Problem to solve — The expected answer is the set of lines in the data below between the line holding "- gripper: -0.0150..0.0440" and the line holding "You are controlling", inclusive, written out exactly.

⟨

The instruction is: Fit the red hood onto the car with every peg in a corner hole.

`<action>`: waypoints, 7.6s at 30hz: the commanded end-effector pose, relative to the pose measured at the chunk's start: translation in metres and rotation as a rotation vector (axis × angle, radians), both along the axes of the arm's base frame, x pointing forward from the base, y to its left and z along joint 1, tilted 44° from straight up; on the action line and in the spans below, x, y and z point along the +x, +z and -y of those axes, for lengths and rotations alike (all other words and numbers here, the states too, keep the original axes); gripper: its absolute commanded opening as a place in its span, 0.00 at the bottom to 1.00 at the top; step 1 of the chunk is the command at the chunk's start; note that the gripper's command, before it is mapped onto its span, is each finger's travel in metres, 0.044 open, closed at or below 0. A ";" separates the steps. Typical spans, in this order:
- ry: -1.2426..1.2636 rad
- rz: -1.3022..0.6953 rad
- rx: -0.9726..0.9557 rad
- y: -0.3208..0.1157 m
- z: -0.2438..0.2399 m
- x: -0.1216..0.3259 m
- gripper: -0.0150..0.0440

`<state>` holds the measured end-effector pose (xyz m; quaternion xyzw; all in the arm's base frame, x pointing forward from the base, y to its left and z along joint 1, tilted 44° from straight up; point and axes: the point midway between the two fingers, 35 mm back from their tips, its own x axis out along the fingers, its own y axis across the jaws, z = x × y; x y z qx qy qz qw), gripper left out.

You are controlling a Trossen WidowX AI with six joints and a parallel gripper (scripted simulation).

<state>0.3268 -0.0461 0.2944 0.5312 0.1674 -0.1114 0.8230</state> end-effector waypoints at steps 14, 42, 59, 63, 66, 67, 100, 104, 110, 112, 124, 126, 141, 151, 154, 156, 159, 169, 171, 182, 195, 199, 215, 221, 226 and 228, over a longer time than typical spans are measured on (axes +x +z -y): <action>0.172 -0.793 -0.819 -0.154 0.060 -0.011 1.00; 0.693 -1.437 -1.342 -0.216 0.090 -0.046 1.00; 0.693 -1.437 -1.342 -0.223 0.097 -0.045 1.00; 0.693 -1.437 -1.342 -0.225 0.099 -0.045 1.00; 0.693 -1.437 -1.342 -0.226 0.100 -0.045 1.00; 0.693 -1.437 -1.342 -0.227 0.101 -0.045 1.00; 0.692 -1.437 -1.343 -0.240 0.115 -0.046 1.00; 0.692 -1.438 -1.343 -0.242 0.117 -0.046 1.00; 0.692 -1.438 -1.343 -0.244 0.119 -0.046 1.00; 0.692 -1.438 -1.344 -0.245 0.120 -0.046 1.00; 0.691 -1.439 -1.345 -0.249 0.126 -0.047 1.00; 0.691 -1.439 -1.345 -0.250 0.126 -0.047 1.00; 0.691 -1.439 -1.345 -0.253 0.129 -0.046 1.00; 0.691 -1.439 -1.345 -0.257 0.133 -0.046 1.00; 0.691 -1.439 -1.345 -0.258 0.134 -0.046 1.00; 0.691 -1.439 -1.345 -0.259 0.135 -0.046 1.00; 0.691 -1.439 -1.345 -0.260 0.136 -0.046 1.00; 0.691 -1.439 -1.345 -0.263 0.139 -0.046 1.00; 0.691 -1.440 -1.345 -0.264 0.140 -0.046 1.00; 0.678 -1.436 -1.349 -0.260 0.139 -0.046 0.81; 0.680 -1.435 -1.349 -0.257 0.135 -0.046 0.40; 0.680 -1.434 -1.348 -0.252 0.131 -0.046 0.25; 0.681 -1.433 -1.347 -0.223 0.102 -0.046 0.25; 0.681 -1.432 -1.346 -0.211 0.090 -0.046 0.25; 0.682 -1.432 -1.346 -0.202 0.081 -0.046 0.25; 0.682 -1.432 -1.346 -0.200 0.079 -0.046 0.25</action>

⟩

Response to the exercise —
- gripper: -0.0150..0.0440

`<state>` holds the measured end-effector pose (xyz m; quaternion xyzw; all in the arm's base frame, x pointing forward from the base, y to its left and z along joint 1, tilted 44° from straight up; point and axes: the point midway between the two fingers, 35 mm back from their tips, its own x axis out along the fingers, its own y axis across the jaws, z = x × y; x y z qx qy qz qw), gripper left out.

You are controlling a Trossen WidowX AI with six joints and a parallel gripper (scripted simulation).

The answer is now complete.